Closed buptxiaofeng closed 2 years ago
If our goal is to evaluate how well does DETR predict bounding boxes, then to your point, of course we want to use bounding boxes exactly as the DETR model predicts them. That's what we do when we report the object detection metrics (AP, AP50, etc.).
But to evaluate TSR, we want to know how well the system actually does solving the task of extracting a table. This is what every TSR metric is intended to measure.
The confusion might lie in what is referred to by the word "model". In our system, the TSR task is solved using a learned/trained DETR model and un-learned/un-trained post-processing steps. The overall TSR system is designed to combine DETR's predicted bounding boxes with text bounding boxes that are determined or supplied separately from DETR---this combination step, which implicitly refines the predicted bounding boxes from DETR, is what we refer to as post-processing. The un-learned post-processing steps have to be included when evaluating the TSR task. So, the combined system is what we are evaluating for TSR---not just the DETR model in isolation.
In fact, the way we design the system to use object detection (from DETR) actually means that the post-processed bounding boxes are the only reasonable thing to use to evaluate TSR.

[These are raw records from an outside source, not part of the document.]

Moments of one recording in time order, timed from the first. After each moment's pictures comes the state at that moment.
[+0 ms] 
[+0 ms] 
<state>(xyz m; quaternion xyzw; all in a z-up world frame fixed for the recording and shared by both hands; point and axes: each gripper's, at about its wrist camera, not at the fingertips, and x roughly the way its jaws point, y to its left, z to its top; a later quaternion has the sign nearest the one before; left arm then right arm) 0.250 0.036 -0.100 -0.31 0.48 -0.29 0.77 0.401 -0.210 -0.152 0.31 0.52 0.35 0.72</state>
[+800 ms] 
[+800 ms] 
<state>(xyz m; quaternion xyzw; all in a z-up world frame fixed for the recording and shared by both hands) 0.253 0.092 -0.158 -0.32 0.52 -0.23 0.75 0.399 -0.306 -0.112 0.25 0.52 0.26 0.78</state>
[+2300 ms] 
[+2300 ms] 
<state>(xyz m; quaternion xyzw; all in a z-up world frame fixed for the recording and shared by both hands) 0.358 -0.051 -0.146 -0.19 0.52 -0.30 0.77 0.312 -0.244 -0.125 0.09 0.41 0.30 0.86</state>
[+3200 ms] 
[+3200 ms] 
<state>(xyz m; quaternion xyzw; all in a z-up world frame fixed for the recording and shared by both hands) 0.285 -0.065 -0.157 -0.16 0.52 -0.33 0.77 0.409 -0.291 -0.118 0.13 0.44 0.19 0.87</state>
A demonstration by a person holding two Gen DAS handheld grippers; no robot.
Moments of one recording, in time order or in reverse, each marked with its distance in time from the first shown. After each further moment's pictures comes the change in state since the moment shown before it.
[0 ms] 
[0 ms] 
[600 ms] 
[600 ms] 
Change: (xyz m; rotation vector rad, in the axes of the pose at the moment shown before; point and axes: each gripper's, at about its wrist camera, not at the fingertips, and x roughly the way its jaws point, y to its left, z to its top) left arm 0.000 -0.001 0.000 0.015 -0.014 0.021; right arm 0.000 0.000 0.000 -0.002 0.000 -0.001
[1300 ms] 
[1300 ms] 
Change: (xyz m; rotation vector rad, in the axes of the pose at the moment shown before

This is because we ask DETR to predict what we call "dilated" rows and columns, which intentionally include whitespace that is outside of the true row and column. It wouldn't be meaningful to evaluate these dilated bounding boxes for TSR because the additional whitespace has no effect on the extraction outcome.
(As an aside, if you dig further into the code you'll see that we do include the option to pretend the dilated bounding boxes are the table ground truth and compute a GriTS score based on this that ignores the text bounding boxes. But this metric would not make for any meaningful comparison except with systems that also use dilated bounding boxes exactly as we do).
The issue with the dilated bounding boxes not being appropriate for evaluating TSR is mentioned in our paper. But I hope this answer clarifies things a bit.
If there's anything you'd like to discuss further, I recommend we close this issue first and move it to the discussions section.
Thanks for your reply. This is really helpful. I close this issue.
Hi, I read the postprocessing code and find that PubTables1M-Table-Words-JSON information is used to refine the columns and rows when evaluating the TSR model performance, but I think these words information is not part of model outputs. Is it reasonable to use these information to evaluate the model?